Great work on that! They do look like they're having fun...


----------



## noushka05 (Mar 28, 2008)

Thank you. We've just got to finish the big indoor enclosure to make it a bit more interesting for them & then we're pretty much done.


----------



## Frolicking Ferrets (Mar 1, 2016)

Looks great! 
Very similar to mine but I think mine is a little bigger or the same size but different in measurements, lol I can't remember.
Looks like they're enjoying their new house


----------



## ForestWomble (May 2, 2013)

Can I move in?


----------



## DogsGoneRoaming (Nov 4, 2016)

Looks fab. Ive always wanted ferrets.


----------



## noushka05 (Mar 28, 2008)

Frolicking Ferrets said:


> Looks great!
> Very similar to mine but I think mine is a little bigger or the same size but different in measurements, lol I can't remember.
> Looks like they're enjoying their new house


Aw thank you.

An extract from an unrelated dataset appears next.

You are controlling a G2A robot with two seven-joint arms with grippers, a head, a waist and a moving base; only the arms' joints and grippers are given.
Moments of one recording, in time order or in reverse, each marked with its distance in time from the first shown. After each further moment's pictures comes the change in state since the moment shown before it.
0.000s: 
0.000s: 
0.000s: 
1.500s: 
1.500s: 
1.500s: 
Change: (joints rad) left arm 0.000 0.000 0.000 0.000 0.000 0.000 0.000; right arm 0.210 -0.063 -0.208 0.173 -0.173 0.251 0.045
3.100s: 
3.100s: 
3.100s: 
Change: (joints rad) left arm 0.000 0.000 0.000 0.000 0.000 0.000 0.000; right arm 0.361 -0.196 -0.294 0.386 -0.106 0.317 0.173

They do seem happy with it - but then, ferrets generally seem happy full stop, don't they lol



Animallover26 said:


> Can I move in?


I think theres room for a little one



DogsGoneRoaming said:


> Looks fab. Ive always wanted ferrets.


Thank you x If you do eventually get some, I don't think you'd regret it. They are awesome little animals. I've only had them since april & they really have made a big mark on all of us


----------



## Sled dog hotel (Aug 11, 2010)

Very nice, you could let it out as a holiday let Noush its that good Love the photos especially the one with the 4 curled up in the hammock. Evil weasles did make me laugh too.


----------



## noushka05 (Mar 28, 2008)

Sled dog hotel said:


> Very nice, you could let it out as a holiday let Noush its that good Love the photos especially the one with the 4 curled up in the hammock. Evil weasles did make me laugh too.

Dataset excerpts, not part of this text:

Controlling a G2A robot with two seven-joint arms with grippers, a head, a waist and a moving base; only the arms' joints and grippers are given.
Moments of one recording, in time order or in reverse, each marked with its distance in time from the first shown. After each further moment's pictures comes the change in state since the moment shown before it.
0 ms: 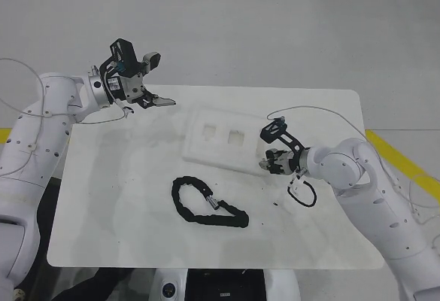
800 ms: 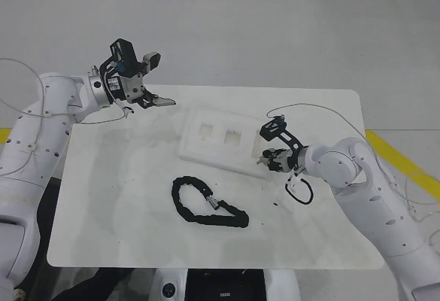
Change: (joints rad) left arm 0.000 0.000 0.000 0.000 0.000 0.000 0.000; right arm 0.019 -0.006 -0.023 0.031 -0.015 0.024 -0.031
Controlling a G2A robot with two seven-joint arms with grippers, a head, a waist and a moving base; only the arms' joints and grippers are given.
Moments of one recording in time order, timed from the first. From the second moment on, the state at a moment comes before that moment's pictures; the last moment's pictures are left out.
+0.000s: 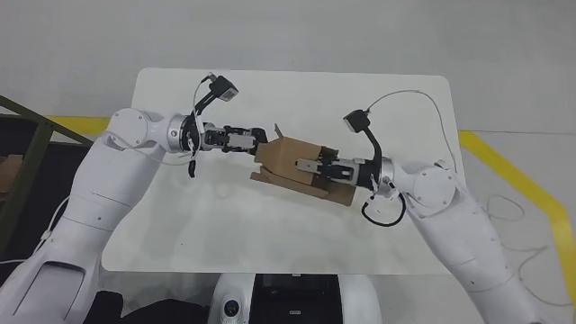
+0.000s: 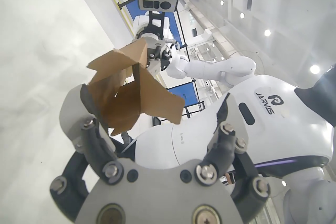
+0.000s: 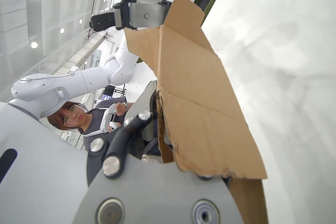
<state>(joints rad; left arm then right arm) 0.93 -0.94 -1.11 -1.38 -0.66 -0.43 -1.39 -1.14 -1.13 1.06 -1.64 0.20 -0.39 0.92</state>
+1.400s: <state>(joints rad) 0.93 -0.95 -1.00 -1.48 -0.68 -0.35 -1.47 -1.16 -1.13 1.10 -1.63 0.20 -0.35 0.83</state>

LOL Thank you! I'll tell my hubby that, he'll be very proud He worked so hard on it (although I did most of the painting! lol) I love it when they all snuggle up together like that. These four seem to thrive on companionship, whether its playing with each other or sleeping together. Evil weasels is our affectionate name for them

(by the way I had a lovely message from HH yesterday June  )


----------